A pattern data density inspection apparatus according to a fourth aspect of the present invention is a pattern data density inspection apparatus according to any one of the first through third aspects of the present invention, wherein there is provided an output device for outputting the pattern data density error region and another normal pattern data region, in different colors.
A pattern data density inspection method according to a fifth aspect of the present invention is a pattern data density inspection method having: a first step where a pattern data density computing device obtains for each of predetermined distance displacements for overlapping detection ranges of a predetermined area, a pattern data density showing a ratio of a total area of pattern data for wiring inside these detection ranges to the area; a second step where a temporary error region detection device takes a logical sum of the detection ranges where the pattern data density is above a previously set threshold value, and obtains a temporary pattern data density error region; and a third step where an error region detection device makes the temporary pattern data density error region of a shape completely containing a previously set pattern data density error figure in plan view, a pattern data density error region.
A pattern data density inspection method according to a sixth aspect of the present invention is a pattern data density inspection method according to the fifth aspect of the present invention, wherein an area of the pattern data for wiring which is less than a predetermined pattern width is excluded from the total area for obtaining the pattern data density.
A pattern data density inspection method according to a seventh aspect of the present invention is a pattern data density inspection method according to either one of the fifth and sixth aspects of the present invention, wherein the pattern data density computing device computes the pattern data density for each of the predetermined distance displacements of the detection ranges for either of an X direction and a Y direction.
A pattern data density inspection method according to an eighth aspect of the present invention is a pattern data density inspection method according to any one of the fifth through seventh aspects of the present invention, wherein there is provided an output device for outputting the pattern data density error region and another normal pattern data region, in different colors.

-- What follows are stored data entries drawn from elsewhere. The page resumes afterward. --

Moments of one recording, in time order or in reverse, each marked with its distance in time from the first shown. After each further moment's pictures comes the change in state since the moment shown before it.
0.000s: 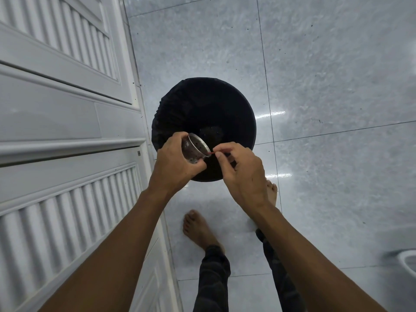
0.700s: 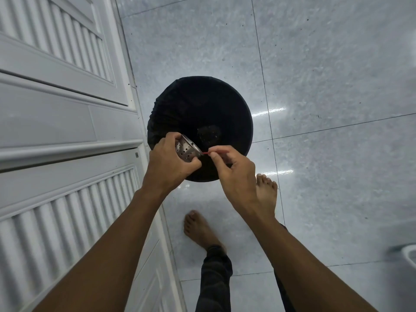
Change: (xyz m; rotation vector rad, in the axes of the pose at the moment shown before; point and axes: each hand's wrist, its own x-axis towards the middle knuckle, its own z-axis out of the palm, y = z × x) left_hand 0.006 -0.004 -0.001 0.063 -0.026 -0.059; right_hand -0.003 0.008 0.019 0.268 0.032 0.202
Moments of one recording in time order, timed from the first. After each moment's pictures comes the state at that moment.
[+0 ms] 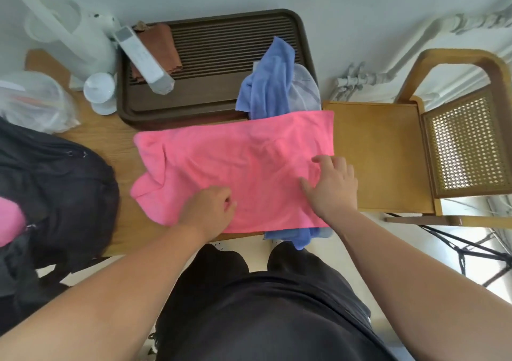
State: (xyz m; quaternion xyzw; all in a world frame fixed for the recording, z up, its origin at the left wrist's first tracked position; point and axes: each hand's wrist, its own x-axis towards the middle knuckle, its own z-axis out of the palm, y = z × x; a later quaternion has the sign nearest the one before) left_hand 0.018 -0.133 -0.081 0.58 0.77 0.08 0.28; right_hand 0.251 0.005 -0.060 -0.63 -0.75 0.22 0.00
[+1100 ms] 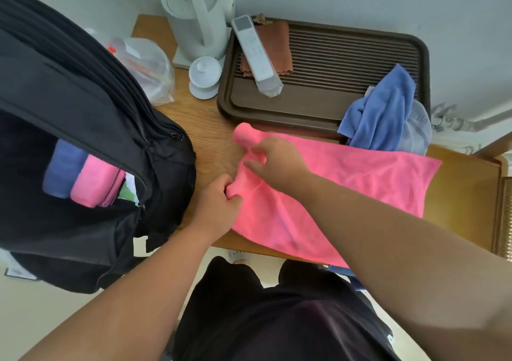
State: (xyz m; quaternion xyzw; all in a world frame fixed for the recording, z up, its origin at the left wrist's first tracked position) left_hand -0.094 -0.187 -0.059 0.21 0.85 0.34 0.35; right_hand -0.032 -0.020 -0.049 -0.31 -0.89 0.34 -0.05
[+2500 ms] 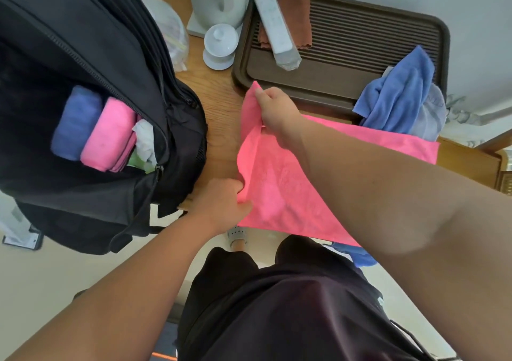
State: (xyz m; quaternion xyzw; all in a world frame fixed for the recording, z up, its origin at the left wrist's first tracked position) left_hand -0.085 -0.232 -0.043 0.38 0.84 0.14 0.36; right_hand -0.092 -0.023 -0.049 -0.47 -0.62 0.63 0.02
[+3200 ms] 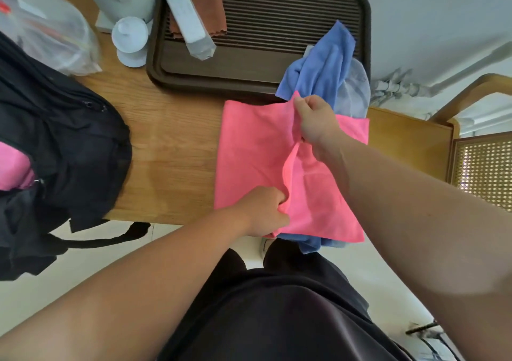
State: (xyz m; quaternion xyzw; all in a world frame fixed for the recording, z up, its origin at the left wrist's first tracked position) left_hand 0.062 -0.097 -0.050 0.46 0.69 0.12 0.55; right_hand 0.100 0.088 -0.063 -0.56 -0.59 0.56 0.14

A recording medium according to a ninth aspect of the invention is a computer readable recording medium on which is recorded a pattern data density inspection program for performing pattern data density inspection using a pattern data density inspection apparatus according to the first aspects of the present invention, wherein the pattern data density inspection program performs on a computer: a process where a pattern data density computing device while effecting displacement for overlapping detection ranges of a predetermined area, obtains pattern data densities showing a ratio of a total area of pattern data for wiring inside these detection ranges to the area; a process where a temporary error region detection device takes a logical sum of the detection ranges where the pattern data density is above a previously set threshold value, and obtains a temporary pattern data density error region; and a process where an error region detection device makes the temporary pattern data density error region of a shape completely containing a previously set pattern data density error figure in plan view, a pattern data density error region.